** TO DO **
Scan the lines below for "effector" and copy the matches.

** STORED DATA **
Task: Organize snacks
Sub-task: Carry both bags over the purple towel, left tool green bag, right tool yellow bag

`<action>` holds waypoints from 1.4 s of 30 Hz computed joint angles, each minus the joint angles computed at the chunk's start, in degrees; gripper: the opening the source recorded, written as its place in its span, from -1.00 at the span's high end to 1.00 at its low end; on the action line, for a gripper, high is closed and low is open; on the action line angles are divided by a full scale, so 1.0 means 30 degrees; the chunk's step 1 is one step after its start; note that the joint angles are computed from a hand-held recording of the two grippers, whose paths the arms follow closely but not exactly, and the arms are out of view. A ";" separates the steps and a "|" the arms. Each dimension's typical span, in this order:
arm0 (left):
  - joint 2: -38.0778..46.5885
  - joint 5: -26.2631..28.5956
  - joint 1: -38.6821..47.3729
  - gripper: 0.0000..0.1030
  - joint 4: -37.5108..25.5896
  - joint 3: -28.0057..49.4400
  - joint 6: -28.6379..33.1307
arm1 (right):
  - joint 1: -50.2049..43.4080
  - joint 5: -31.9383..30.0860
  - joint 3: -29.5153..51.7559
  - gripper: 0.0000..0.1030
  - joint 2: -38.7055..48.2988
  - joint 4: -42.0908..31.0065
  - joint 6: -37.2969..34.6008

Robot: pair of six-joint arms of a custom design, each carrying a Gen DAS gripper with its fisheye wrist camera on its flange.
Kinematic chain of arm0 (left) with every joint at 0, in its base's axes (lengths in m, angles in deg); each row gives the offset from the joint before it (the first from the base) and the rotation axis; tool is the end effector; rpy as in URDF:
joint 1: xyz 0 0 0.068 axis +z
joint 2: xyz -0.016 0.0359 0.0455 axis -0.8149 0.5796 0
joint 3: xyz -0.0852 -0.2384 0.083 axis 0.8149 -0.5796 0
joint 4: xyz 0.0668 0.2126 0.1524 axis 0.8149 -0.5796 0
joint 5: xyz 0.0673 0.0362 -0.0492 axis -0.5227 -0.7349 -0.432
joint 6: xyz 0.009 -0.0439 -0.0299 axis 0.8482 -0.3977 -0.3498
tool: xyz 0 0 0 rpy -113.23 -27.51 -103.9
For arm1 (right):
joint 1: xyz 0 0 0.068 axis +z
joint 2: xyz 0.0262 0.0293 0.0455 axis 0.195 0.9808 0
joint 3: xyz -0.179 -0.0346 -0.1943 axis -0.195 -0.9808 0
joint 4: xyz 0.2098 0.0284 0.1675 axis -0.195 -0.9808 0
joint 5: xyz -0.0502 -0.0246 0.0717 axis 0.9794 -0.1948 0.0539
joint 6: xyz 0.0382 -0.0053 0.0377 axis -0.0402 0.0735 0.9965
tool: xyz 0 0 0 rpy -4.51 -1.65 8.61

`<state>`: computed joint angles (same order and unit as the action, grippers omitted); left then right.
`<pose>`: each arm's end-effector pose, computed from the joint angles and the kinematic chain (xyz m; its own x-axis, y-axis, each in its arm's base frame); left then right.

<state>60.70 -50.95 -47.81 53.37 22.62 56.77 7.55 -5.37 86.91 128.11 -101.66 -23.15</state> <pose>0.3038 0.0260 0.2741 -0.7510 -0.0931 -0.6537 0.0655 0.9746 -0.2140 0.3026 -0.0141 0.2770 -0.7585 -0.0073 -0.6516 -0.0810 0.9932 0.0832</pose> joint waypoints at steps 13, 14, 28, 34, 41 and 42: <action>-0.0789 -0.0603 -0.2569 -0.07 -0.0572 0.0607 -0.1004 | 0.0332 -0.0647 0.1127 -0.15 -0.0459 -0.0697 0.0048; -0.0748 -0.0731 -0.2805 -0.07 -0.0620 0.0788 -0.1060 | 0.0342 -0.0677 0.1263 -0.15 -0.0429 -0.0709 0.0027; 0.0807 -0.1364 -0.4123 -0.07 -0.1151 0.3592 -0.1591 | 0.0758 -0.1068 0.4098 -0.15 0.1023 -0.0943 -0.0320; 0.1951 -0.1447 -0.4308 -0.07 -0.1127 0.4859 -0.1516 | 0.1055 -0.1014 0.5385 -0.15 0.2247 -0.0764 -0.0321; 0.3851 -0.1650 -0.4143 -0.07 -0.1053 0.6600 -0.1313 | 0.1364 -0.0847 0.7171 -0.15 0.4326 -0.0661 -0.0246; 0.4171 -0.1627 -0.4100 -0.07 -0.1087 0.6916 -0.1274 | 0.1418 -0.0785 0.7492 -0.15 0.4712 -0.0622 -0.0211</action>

** OUTPUT **
Kinematic chain of arm0 (left) with every joint at 0, in its base's axes (lengths in m, angles in deg); each row gives the offset from the joint before it (the first from the base) and the rotation axis; tool is the end effector; rpy as in URDF:
`<pose>`: each arm's end-effector pose, computed from the joint angles and the kinematic chain (xyz m; its own x-axis, y-axis, each in its arm's base frame); left then right.

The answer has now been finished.